- EXERCISE DESCRIPTION -
Look at the entries below and restate word for word the lines from the first through the one that has "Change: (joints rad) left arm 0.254".

- MATERIAL FOR THIS EXERCISE -
........
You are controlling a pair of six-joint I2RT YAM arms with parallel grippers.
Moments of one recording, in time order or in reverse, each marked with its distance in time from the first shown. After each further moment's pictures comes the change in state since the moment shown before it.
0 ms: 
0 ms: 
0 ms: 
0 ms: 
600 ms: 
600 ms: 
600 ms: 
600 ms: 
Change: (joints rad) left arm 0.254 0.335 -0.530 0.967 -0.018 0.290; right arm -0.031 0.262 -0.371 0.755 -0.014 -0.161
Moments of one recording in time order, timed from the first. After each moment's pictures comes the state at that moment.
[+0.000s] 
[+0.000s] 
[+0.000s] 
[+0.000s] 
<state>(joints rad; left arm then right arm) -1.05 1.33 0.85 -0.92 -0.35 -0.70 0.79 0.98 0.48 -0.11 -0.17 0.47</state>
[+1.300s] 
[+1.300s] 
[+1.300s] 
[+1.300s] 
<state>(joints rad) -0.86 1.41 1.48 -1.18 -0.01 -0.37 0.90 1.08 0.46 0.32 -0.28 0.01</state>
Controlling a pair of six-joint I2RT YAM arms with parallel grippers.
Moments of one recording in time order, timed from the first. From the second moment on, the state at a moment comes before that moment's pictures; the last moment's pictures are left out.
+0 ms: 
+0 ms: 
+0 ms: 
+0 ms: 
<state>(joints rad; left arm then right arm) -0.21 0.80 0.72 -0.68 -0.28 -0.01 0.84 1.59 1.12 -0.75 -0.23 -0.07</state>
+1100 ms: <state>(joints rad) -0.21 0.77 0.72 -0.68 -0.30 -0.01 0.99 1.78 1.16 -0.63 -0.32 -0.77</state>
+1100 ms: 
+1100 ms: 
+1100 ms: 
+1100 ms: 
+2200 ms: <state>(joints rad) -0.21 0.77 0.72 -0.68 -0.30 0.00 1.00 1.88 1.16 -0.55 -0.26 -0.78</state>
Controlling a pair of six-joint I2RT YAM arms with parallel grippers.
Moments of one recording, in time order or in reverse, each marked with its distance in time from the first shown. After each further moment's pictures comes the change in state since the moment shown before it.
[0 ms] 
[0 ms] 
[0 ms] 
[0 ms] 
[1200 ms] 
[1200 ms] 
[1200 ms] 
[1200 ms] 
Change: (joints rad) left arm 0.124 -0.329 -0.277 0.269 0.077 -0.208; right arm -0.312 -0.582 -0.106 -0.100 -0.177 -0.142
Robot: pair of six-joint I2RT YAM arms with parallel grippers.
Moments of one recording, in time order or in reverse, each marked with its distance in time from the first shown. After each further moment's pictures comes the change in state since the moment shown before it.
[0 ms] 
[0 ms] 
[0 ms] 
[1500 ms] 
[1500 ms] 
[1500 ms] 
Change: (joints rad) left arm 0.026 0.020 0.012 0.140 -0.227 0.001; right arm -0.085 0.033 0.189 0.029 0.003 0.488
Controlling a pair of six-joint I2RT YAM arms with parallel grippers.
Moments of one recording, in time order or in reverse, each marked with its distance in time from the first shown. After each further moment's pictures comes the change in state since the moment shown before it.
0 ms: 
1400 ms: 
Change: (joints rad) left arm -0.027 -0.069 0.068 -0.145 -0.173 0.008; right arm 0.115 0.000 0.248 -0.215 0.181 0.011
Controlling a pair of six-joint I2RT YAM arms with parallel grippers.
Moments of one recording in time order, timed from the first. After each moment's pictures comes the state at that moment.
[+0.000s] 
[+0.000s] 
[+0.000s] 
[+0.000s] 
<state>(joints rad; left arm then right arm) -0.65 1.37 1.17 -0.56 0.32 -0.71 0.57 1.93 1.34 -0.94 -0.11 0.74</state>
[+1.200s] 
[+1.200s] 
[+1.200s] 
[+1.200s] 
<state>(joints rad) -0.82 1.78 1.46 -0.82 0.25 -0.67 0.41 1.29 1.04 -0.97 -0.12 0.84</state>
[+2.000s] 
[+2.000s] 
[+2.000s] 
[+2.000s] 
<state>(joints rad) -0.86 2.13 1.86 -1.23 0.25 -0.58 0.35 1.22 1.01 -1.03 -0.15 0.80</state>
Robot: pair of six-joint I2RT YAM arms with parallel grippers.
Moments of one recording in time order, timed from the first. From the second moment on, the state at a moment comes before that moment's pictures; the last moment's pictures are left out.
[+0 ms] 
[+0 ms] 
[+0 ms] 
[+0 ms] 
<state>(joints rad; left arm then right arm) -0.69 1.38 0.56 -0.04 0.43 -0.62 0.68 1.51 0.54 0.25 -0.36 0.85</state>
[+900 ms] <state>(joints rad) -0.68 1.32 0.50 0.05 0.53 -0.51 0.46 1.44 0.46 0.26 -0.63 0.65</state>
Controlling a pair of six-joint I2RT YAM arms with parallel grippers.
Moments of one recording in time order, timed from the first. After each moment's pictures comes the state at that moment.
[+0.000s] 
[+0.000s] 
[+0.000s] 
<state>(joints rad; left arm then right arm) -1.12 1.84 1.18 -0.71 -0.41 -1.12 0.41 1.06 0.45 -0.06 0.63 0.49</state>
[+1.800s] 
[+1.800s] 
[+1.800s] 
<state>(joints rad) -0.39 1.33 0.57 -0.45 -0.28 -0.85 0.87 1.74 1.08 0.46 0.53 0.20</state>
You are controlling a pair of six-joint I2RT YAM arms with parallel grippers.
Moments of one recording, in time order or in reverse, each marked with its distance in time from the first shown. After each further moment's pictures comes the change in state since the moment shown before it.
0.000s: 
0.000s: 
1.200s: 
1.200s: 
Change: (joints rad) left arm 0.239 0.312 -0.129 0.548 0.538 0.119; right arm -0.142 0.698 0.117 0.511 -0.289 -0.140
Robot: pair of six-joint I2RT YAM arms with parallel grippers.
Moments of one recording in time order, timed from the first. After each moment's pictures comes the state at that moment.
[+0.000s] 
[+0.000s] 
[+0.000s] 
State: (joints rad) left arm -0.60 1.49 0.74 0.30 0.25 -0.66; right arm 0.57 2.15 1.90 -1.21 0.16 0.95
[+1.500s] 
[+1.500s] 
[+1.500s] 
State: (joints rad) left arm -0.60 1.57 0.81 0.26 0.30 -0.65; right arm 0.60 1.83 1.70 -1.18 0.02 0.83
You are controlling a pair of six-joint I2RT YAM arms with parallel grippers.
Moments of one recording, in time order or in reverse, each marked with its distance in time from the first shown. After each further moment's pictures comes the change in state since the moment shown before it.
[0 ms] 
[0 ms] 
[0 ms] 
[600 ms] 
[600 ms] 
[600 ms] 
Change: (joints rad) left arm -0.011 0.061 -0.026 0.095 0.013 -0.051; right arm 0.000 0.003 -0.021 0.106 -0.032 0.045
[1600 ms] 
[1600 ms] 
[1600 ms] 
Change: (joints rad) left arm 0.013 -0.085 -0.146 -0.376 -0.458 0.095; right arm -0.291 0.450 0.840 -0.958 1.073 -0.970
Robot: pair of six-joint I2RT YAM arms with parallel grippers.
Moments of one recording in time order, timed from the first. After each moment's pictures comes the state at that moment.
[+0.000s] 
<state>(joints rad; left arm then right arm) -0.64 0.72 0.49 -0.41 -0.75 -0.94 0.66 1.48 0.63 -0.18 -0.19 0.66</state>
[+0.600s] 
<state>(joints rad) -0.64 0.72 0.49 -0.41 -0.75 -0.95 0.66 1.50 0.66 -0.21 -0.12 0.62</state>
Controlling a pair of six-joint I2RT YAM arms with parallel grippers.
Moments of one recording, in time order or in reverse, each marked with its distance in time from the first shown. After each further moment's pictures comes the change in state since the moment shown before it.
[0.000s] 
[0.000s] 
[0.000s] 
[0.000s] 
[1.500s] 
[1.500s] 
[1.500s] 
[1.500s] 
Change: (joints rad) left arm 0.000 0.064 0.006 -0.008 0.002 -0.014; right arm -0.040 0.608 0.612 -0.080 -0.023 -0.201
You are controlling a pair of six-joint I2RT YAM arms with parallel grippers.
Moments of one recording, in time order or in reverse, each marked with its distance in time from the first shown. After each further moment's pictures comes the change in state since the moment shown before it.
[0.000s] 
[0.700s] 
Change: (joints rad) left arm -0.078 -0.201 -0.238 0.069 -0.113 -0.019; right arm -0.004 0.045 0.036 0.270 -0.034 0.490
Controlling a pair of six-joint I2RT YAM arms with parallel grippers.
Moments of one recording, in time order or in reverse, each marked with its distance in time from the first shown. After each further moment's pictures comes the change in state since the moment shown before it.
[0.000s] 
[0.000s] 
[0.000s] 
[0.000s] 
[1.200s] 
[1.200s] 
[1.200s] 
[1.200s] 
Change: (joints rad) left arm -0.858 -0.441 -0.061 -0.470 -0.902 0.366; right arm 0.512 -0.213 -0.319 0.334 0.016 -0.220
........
- FINISHED TASK -
You are controlling a pair of six-joint I2RT YAM arms with parallel grippers.
Moments of one recording, in time order or in reverse, each marked with its distance in time from the first shown. After each further moment's pictures comes the change in state since the moment shown before it.
0 ms: 
0 ms: 
0 ms: 
0 ms: 
600 ms: 
600 ms: 
600 ms: 
600 ms: 
Change: (joints rad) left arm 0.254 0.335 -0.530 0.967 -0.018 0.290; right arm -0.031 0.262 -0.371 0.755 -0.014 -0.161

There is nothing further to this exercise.